Let $f \colon \mathbb{R}^n \to \mathbb{R}^n$ be continuous with $$f(x)-f(y) = C(x,y)(x-y)$$ for all $x,y \in \mathbb{R}^n$ and a function $C = C(x,y) \colon \mathbb{R}^n \times \mathbb{R}^n \to\mathbb{R}$. Then $f(x) = ax+b$ for some $a\in \mathbb{R}$ and $ b\in \mathbb{R}^n$.
I read this statement in a proof and was wondering if this is true. Does anyone know a reference?
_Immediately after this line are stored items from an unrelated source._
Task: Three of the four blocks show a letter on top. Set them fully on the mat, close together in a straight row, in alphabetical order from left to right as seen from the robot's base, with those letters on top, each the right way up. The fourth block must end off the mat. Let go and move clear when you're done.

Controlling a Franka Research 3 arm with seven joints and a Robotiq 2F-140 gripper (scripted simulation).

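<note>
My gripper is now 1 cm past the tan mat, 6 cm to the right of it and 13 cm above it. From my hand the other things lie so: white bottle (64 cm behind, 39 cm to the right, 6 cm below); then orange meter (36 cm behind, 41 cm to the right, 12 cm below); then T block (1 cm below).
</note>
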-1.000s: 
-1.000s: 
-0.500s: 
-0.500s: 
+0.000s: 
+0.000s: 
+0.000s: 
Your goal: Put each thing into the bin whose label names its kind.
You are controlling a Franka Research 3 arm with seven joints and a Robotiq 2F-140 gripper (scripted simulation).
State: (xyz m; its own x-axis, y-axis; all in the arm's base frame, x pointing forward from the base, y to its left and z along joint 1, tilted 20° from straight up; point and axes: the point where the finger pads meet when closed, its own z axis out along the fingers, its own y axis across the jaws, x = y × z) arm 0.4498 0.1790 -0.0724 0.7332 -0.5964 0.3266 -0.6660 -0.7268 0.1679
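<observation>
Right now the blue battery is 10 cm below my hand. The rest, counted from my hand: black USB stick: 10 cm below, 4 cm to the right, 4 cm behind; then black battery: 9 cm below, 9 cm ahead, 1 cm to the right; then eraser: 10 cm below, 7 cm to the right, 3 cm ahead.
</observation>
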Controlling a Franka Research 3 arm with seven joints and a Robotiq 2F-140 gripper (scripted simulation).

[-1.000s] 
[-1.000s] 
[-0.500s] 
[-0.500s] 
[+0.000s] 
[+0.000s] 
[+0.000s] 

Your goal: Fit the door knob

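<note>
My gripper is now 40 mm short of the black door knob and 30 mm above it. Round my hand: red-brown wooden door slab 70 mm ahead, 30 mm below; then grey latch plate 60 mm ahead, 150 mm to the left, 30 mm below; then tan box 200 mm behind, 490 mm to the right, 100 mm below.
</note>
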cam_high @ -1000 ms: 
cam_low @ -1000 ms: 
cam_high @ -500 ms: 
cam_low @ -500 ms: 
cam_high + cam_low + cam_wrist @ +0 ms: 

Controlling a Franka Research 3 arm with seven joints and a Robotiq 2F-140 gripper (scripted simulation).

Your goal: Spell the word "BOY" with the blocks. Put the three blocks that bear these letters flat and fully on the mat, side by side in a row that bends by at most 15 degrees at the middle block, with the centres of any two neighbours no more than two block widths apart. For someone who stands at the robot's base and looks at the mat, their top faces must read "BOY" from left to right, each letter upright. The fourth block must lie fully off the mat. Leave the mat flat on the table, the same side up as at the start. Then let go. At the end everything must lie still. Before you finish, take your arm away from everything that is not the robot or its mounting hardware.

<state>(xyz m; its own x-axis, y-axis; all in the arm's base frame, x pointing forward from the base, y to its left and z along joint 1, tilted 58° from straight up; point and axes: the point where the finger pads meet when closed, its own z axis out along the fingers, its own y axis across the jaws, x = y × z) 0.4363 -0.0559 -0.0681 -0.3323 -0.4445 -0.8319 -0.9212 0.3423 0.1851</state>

Starting with $y = 0$ we can see that:
$$f(x) - f(0) = C(x, 0)(x - 0) \Rightarrow f(x) = C(x, 0)(x) + f(0).$$
Let $b = f(0)$. So, we want to show that for all $x, x' \in \mathbb{R}^n$, $C(x, 0) = C(x', 0)$. Take arbitrary $x, x' \in \mathbb{R}^n$ and we know that
$$f(x) - f(x') = C(x, x')(x - x')$$
and also that
$$\begin{align*} f(x) - f(x') & = [C(x, 0)(x) + b] - [C(x', 0)(x') + b] \\ & = C(x, 0)(x) - C(x', 0)(x') \\ & = C(x, 0)(x - x') - (C(x', 0) - C(x, 0))(x'). \end{align*}$$
To get $$C(x, x')(x - x') = C(x, 0)(x - x') - (C(x', 0) - C(x, 0))(x')$$
we need $C(x', 0) = C(x, 0)$. Let $a = C(x, 0)$ and so we get $f(x) = ax + b$.